Il vento è cambiato, dopo lo stop ad A2A bisogna tagliare le ali alla Save (ai suoi sodali veronesi)

(di Gianni De Paoli) Le dimissioni di Finocchiaro da presidente dell’Agsm mettono la parola fine all’operazione A2A. Un’operazione molto pericolosa perché, se gli fosse andata dritta, avrebbe espropriato Verona di un asset economico fondamentale. La giustificavano con la necessità di affrontare le sfide del mercato attraverso l’aggregazione della multiutility con un gruppo forte come il colosso milanese e la vendevano come una “fusione”, che però in breve si sarebbe risolta col più grande che si mangia il più piccolo. L’operazione era stata fortemente voluta dal sindaco e da ambienti confindustriali della città. Ed era stata proprio questa, dopo la defenestrazione di Croce, la ragione per la quale era stato nominato presidente dell’Agsm il manager ex Glaxo Daniele Finocchiaro che, preso atto dell’impossibilità di portare avanti il progetto, ha mollato l’osso. 

L’operazione era sbagliata nel merito e nel metodo. Nel merito, perché non aveva senso consegnare l’Agsm nelle mani dell’A2A, dato che è un’azienda in piena salute con potenzialità di crescita del doppio e anche del triplo. Non è la Cattolica di Bedoni né la Banca Popolare di Fratta Pasini. Nel metodo, perché non è pensabile che il destino della più grande azienda pubblica della città venga trattato come se si trattasse di una qualsiasi impresa privata, senza il coinvolgimento delle forze politiche. Puoi tenere riservate le trattative finché vuoi, numerare i documenti, parlare sottovoce, ma prima o poi sono i rappresentanti dei cittadini che devono decidere. Cioè la politica. 

Ora, come in tutte le battaglie, ci sono i vinti e i vincitori.
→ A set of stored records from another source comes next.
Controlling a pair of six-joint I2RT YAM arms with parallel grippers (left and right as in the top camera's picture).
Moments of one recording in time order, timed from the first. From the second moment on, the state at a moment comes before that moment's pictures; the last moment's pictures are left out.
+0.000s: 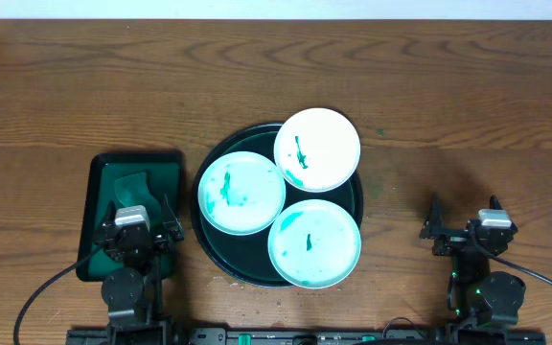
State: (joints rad) left arm 0.10 0.01 0.03 -0.12 -0.08 0.02; right arm -0.08 0.01 0.01 -0.07 -0.03 0.01
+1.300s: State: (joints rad) left arm 0.10 0.01 0.03 -0.12 -0.08 0.02; right arm -0.08 0.02 0.02 0.00 -0.27 0.05
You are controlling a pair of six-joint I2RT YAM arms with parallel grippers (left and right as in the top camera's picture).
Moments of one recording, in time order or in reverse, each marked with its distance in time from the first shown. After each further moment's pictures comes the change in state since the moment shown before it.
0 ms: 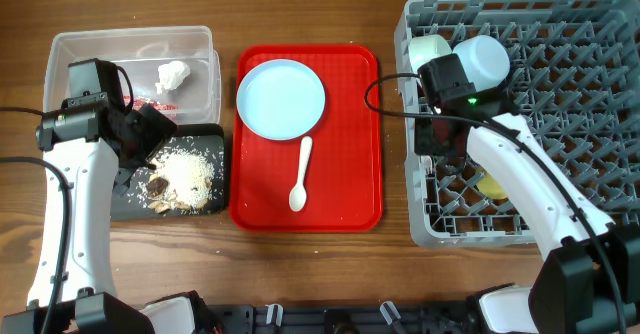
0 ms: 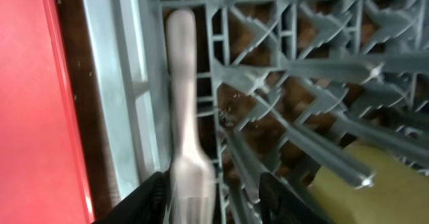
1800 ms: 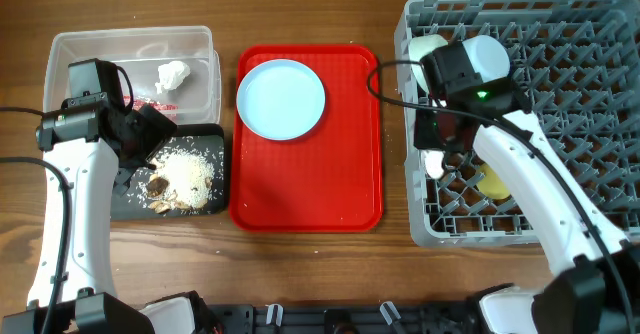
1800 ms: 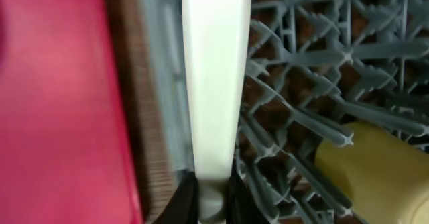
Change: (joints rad) left arm 0.000 -0.001 0.000 0.000 0.000 0.000; right arm 0.011 -0.031 0.097 -0.133 -0.042 0.077
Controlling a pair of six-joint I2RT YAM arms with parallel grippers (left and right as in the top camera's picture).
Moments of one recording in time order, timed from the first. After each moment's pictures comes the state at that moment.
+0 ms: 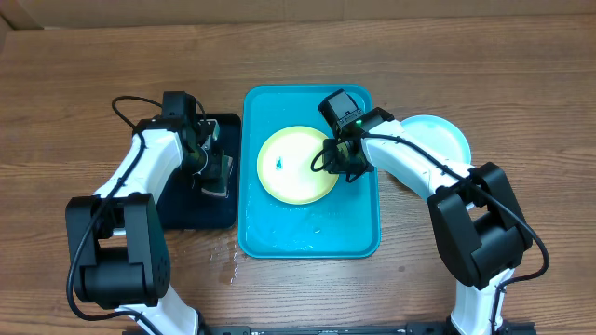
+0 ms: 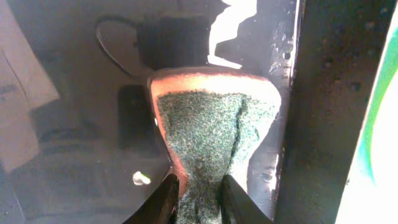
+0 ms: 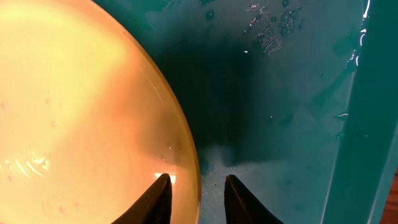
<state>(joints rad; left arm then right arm) 0.02 1.84 1.18 -0.79 0.11 0.02 0.53 2.02 1.42 -0.77 -0.02 0.54</state>
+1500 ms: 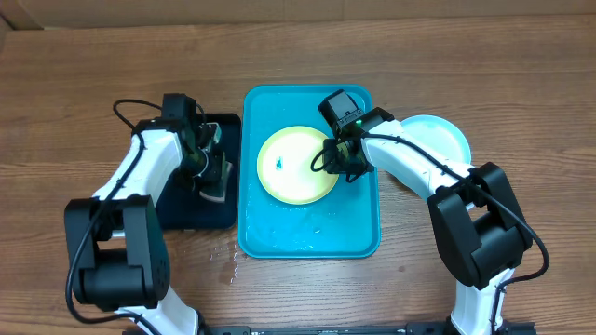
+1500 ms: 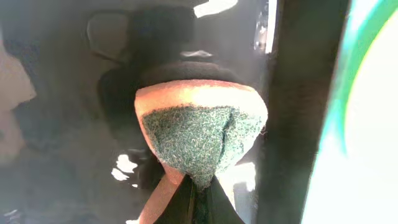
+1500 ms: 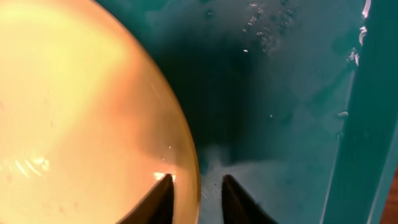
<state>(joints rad) 0.02 1.82 1.20 -0.85 0.15 0.02 0.53 2.02 1.42 -0.77 -0.02 0.55</state>
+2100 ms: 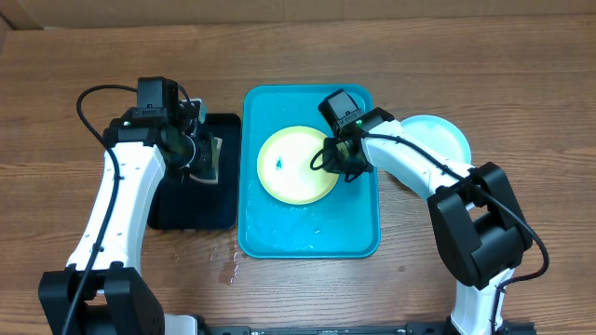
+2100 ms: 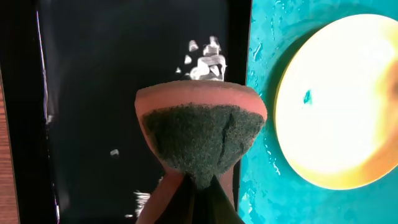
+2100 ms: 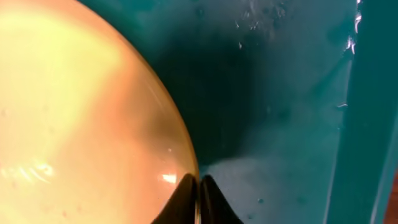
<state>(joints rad) 0.02 1.59 1.25 -0.94 0.15 -0.05 0.53 2.02 1.42 -0.78 -0.02 0.61</state>
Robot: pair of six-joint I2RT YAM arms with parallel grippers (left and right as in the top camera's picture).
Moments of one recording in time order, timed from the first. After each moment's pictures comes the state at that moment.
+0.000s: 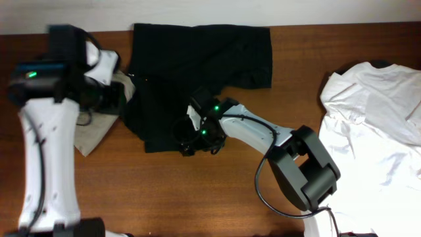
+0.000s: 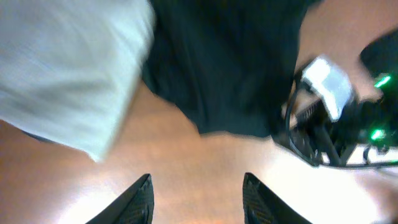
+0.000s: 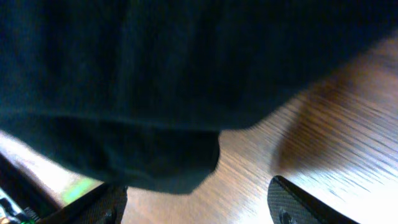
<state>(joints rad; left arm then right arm) 0.02 1.63 1.89 -1.50 0.11 0.15 0.67 2.10 1.47 -0.75 -0.46 0.35</state>
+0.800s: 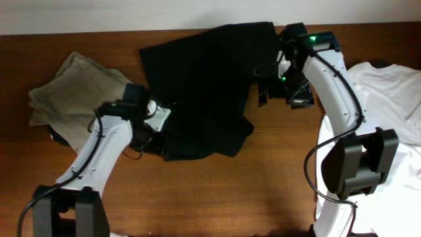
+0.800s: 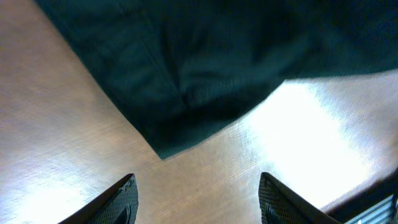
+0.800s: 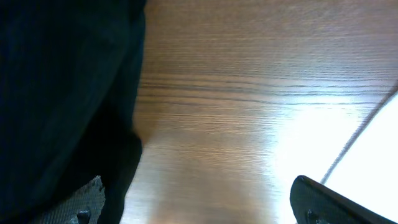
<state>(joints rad) -0.16 1.63 1.13 -1.02 0.30 0.14 0.14 2.02 1.89 -1.45 -0.20 0.21</state>
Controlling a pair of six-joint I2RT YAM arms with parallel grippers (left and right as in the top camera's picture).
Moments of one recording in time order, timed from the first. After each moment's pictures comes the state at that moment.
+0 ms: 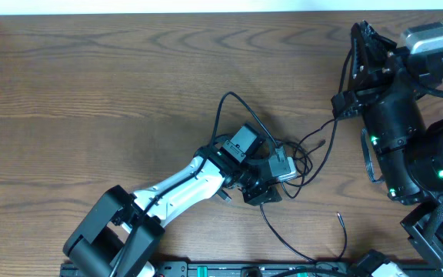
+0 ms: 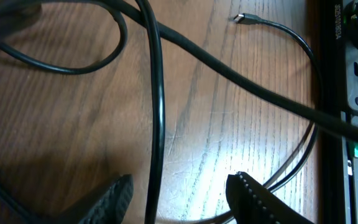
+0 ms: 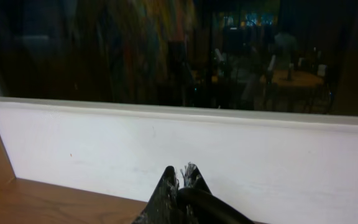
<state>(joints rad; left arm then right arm) -0.76 1.67 0.91 -0.36 0.62 0.42 0.66 1.02 1.46 -0.31 0.42 0.01</state>
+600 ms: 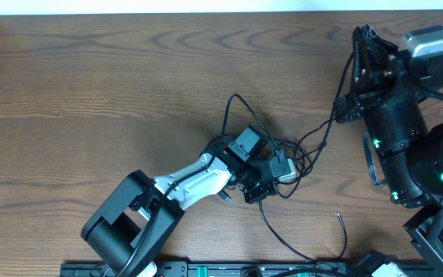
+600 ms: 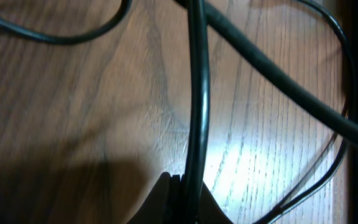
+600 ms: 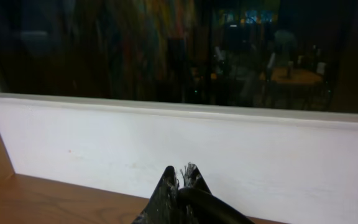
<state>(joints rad) -0.75 1.78 0.91 -0.32 0.61 0.42 0.66 1.01 1.46 -0.34 0.42 0.01</state>
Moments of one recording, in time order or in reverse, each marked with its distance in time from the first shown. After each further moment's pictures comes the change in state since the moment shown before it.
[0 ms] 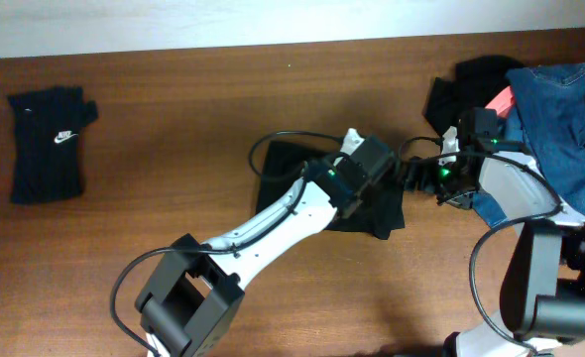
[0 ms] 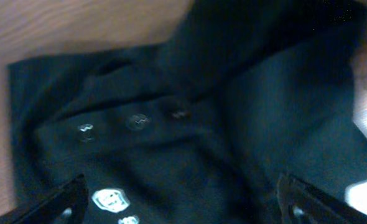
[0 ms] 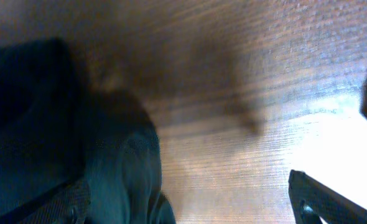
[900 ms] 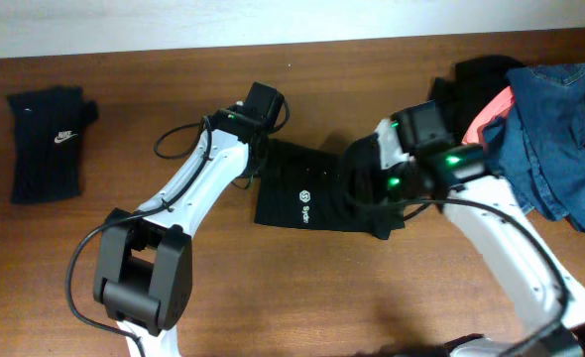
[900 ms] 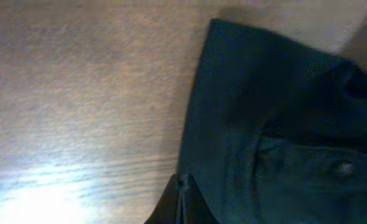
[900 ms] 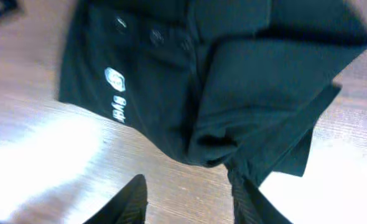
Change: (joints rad) left arm 0.414 -0.002 0.001 -0.145 0.209 -0.032; right arm 0.438 -0.257 0.097 -0.196 0.065 0.062
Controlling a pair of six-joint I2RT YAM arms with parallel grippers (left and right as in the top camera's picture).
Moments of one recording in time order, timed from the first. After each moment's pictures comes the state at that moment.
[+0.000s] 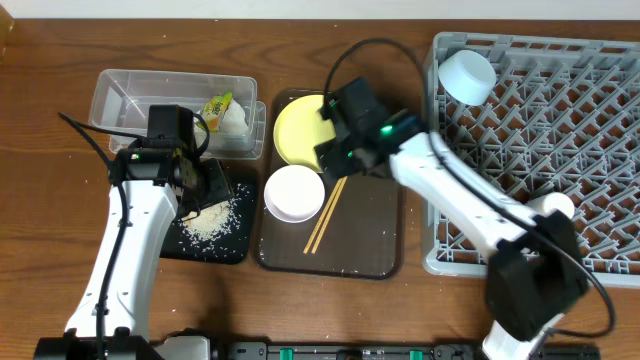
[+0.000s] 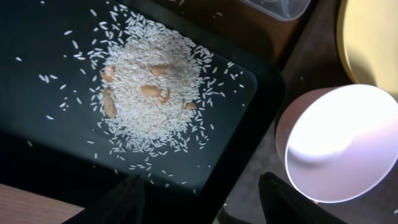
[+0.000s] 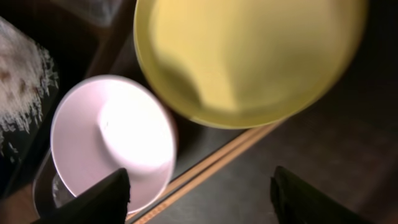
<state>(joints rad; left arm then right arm) 0.01 1.40 1.10 -1.03 0.05 -0.38 0.64 1.90 1.49 -0.75 -0.14 0.25</state>
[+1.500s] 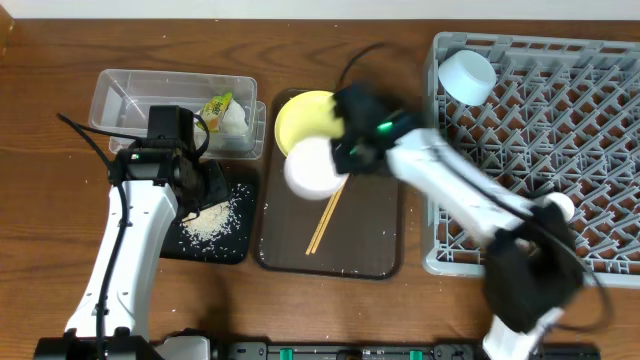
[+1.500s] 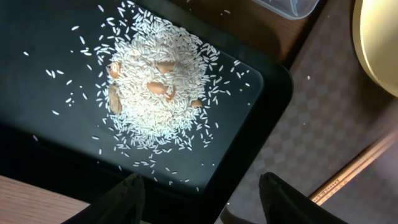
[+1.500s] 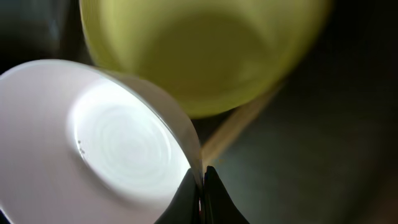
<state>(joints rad) 0.01 1.40 1.10 -1.04 0.04 -0.38 0.56 1.87 1.49 -0.75 -0.07 0.36</state>
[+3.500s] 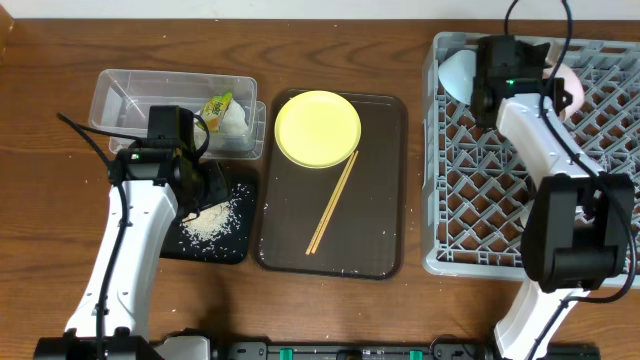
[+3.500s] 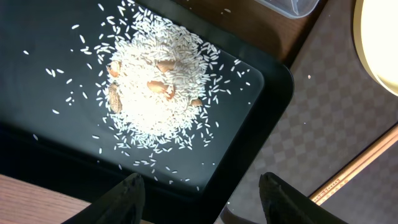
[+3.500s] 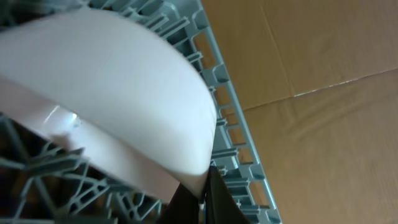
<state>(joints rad) 0.01 1.40 1.10 -1.05 0.04 -0.38 0.07 2.00 1.50 -0.58 1.15 0.03</state>
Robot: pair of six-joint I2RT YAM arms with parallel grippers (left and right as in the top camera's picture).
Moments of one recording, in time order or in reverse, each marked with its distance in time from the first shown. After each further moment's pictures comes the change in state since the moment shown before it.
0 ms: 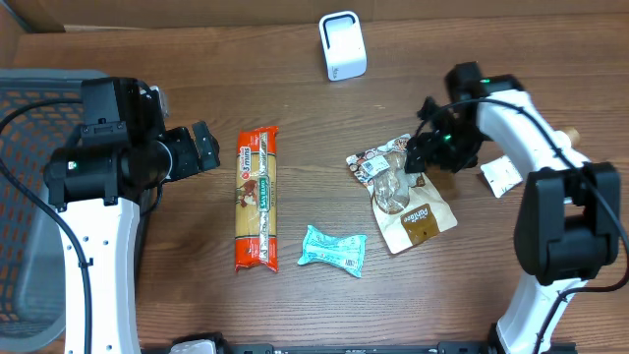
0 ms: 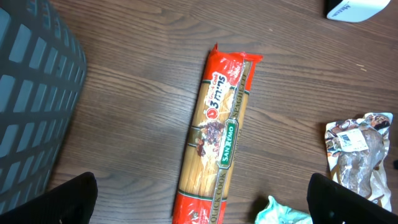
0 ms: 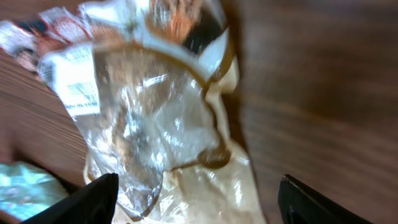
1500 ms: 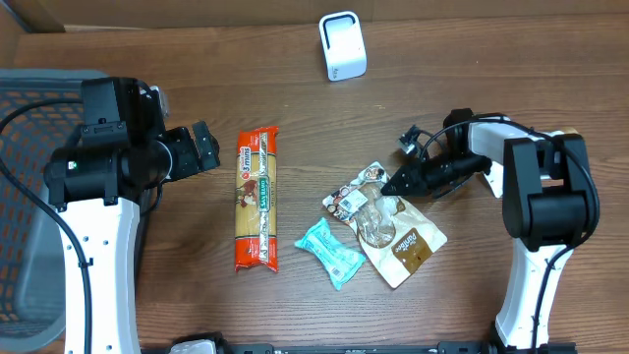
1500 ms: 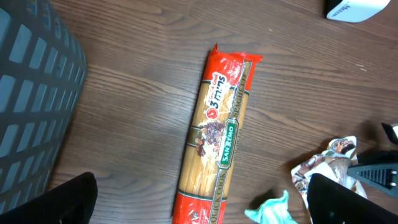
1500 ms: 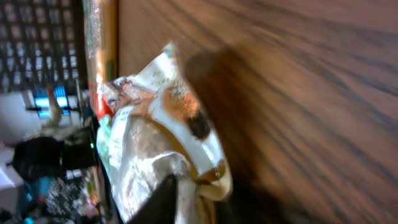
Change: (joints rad) left arm 0.000 0.000 0.000 0.000 0.000 0.000; right arm -0.021 0.225 -0.184 0.154 -0.626 -0.324
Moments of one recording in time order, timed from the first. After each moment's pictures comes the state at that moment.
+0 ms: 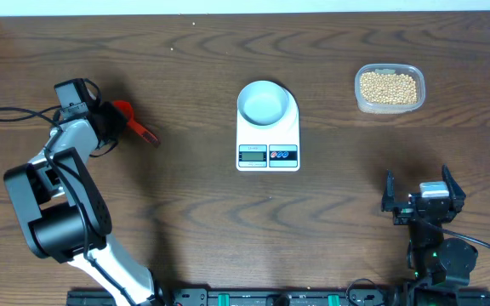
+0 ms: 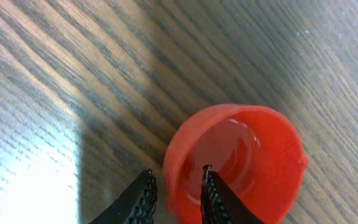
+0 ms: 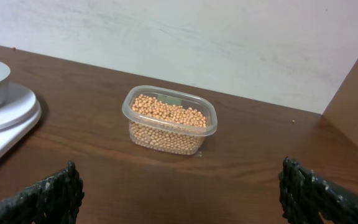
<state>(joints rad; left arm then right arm) 0.36 1.96 1.15 -0.24 0.12 -0.43 -0.14 0.01 0.01 -0.06 -0.14 -0.21</state>
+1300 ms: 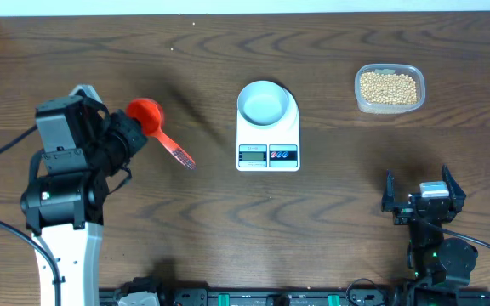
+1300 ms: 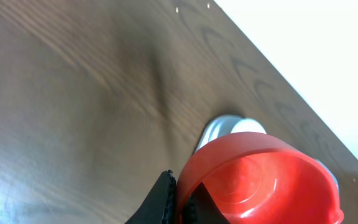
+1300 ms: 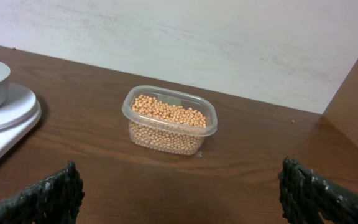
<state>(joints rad) 0.13 1.07 1.15 -0.85 0.24 -0.61 -0.14 0.01 0.01 -0.06 -0.14 -0.21</state>
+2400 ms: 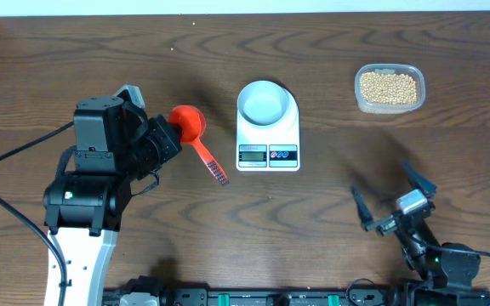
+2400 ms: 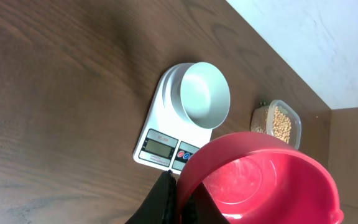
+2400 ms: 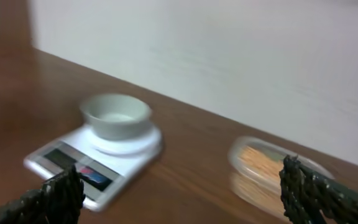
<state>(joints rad) -0.07 1.07 1.15 -0.86 0.31 -0.67 -0.14 0.01 0.01 0.06 -0.66 -0.13</state>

Perde il sindaco, perde Battiti, vincono Lega, Fratelli d’Italia e Verona Domani. Perde quel gruppetto d’imprenditori che detta ormai da troppo tempo l’agenda politica a chi se la fa dettare. Vince la politica, quella vera, quella che nasce da e per la gente. Speriamo che la lezione sia servita. L’Agsm adesso può riprendere il suo cammino dopo essere stata tenuta in stand-by.  Adesso tocca all’Aeroporto (nella foto Enrico Marchi, azionista di riferimento del Catullo), vittima delle stesse logiche e degli stessi personaggi.